First of all, i'm sorry for my bad english. I'm from a foreign country. :-)
I have some questions about a paragraph appearing in page : $205$ of the following electronic textbook : https://scholar.harvard.edu/files/joeharris/files/000-final-3264.pdf
- The paragraph says :
Let $S = K[x_0 , \dots , x_n]$ be the homogeneous coordinates ring of : $ X = \mathbb{P}^n $.
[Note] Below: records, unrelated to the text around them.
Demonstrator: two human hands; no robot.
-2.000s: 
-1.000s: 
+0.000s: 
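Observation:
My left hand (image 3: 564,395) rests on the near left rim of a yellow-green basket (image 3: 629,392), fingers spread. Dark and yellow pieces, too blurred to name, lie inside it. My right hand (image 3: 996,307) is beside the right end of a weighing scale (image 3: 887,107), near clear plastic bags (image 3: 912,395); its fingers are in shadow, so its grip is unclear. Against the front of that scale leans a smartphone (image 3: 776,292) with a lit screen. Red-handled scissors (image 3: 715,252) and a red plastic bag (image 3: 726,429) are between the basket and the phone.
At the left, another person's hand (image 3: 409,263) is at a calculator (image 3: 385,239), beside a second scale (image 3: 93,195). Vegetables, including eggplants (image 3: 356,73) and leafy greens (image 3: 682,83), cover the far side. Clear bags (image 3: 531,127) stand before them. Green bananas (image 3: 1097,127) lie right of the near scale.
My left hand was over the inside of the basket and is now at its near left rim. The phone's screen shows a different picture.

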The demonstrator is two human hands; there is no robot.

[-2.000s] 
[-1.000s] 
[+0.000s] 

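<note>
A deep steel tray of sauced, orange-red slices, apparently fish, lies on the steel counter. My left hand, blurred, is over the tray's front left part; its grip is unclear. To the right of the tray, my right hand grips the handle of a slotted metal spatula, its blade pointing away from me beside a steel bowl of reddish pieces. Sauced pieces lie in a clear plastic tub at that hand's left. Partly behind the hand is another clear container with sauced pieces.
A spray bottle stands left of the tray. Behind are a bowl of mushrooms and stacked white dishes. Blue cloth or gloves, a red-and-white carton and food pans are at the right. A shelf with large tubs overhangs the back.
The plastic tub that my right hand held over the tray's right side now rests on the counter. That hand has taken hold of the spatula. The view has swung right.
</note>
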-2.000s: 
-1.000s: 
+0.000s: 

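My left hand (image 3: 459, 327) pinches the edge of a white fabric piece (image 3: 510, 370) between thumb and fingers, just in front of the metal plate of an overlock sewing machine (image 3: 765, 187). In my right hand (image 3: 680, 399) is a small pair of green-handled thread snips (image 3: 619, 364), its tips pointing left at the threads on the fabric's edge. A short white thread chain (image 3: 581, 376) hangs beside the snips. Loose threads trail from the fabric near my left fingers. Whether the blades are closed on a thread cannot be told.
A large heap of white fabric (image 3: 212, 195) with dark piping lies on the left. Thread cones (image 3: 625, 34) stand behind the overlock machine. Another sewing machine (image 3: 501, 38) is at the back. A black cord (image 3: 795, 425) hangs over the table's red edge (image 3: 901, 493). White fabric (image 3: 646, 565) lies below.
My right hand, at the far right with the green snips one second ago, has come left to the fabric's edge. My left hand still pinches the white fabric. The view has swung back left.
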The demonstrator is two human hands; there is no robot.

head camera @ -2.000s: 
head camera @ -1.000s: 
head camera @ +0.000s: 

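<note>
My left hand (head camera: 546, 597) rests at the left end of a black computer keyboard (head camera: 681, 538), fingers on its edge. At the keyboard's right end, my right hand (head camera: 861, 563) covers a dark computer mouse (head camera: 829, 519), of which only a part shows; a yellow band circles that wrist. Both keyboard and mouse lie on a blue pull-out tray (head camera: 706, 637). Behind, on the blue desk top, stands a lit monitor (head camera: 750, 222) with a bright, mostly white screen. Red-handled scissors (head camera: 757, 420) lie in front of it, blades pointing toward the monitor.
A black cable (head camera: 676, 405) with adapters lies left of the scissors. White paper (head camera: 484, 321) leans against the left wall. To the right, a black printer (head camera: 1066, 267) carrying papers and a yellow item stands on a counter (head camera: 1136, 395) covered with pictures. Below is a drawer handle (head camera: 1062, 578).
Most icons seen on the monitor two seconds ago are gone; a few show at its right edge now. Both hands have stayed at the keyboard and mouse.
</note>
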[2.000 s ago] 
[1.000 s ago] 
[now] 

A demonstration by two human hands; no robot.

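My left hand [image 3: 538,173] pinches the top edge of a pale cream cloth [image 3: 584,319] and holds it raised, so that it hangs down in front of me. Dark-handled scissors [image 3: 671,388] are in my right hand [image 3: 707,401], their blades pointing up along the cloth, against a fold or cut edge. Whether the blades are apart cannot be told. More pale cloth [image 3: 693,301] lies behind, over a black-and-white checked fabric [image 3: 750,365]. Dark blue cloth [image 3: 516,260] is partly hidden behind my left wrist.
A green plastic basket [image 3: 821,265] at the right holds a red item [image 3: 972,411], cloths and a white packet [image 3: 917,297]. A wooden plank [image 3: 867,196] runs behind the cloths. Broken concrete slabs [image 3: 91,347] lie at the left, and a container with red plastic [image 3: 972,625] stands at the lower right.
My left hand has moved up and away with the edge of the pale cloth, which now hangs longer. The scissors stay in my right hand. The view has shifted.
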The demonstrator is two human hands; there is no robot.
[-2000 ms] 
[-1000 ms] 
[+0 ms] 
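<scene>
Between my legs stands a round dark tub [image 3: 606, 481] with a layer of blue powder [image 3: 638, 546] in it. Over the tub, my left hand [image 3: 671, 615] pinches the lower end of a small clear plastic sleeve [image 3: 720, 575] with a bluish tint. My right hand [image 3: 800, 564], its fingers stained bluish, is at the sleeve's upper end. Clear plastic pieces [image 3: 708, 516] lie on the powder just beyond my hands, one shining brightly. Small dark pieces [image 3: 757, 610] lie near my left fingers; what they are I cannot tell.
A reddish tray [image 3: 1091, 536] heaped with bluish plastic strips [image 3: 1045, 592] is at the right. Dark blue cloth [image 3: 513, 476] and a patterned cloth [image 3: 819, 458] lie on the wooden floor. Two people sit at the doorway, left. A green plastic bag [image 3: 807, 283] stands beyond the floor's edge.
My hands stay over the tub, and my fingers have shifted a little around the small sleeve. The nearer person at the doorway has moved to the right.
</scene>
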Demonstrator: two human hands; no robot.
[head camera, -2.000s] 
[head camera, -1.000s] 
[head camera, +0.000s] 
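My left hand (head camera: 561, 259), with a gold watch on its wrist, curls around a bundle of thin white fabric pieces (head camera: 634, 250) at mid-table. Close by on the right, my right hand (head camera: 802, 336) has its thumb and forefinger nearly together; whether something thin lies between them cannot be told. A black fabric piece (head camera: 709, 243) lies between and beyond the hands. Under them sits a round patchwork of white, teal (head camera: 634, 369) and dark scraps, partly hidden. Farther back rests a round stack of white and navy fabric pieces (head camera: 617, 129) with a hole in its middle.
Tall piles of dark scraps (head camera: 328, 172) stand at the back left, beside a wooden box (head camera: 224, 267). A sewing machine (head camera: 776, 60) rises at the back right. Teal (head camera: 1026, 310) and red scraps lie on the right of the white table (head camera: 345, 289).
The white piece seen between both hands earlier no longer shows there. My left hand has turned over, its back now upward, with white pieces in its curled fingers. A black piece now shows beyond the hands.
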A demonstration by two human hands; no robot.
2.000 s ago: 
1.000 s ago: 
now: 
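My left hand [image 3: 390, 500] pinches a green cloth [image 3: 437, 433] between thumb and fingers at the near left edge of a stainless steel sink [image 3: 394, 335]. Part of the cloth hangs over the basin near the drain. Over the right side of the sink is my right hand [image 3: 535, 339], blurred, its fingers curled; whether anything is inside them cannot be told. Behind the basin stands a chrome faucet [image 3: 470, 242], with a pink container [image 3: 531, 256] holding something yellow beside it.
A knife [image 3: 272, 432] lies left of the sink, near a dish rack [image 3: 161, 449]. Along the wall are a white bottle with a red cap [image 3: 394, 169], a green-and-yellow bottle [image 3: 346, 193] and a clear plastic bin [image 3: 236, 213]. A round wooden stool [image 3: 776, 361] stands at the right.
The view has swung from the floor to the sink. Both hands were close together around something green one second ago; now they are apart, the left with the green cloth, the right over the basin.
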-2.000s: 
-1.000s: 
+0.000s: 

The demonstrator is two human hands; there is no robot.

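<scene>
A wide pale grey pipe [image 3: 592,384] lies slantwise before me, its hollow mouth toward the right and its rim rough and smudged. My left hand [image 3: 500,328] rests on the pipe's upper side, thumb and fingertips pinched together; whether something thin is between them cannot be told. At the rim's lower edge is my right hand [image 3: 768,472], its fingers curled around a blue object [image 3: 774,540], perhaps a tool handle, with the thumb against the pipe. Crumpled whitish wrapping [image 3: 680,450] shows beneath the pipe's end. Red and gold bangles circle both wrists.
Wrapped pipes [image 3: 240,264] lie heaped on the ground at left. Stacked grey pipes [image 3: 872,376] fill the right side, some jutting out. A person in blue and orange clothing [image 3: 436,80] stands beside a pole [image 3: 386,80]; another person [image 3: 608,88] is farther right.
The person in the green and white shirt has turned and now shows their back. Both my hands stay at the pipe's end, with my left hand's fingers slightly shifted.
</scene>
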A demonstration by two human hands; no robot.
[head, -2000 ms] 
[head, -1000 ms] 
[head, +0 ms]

The Hilbert scheme $ \mathcal{H}_P (X) $ is constructed as a subscheme of the Grassmannian of $ P(d) $ - dimentional subspaces of $S_d$, the space of homogeneous forms of degree $ d $, for suitably large $d$.
- Question :
I don't understand properly this definition above of $ \mathcal{H}_P (X) $, for $ X = \mathbb{P}^n $. if we believe in this definition, does it-mean that $ \mathcal{H}_P (X) $ is possibly constructed on the one hand as a subscheme of the Grassmannian of $ P(d_1 ) $ - dimentional subspaces of $ S_{d_{1}} $, the space of homogeneous forms of degree $ d_1 $, for suitably large $d_1$, and in the same time, as a subscheme of the Grassmannian of $ P(d_{2}) $ - dimentional subspaces of $ S_{d_{2}} $, the space of homogeneous forms of degree $ d_{2} $, for suitably large $d_{2}$, such that : $ d_1 \neq d_2 $ ?
Thanks in advance for your help.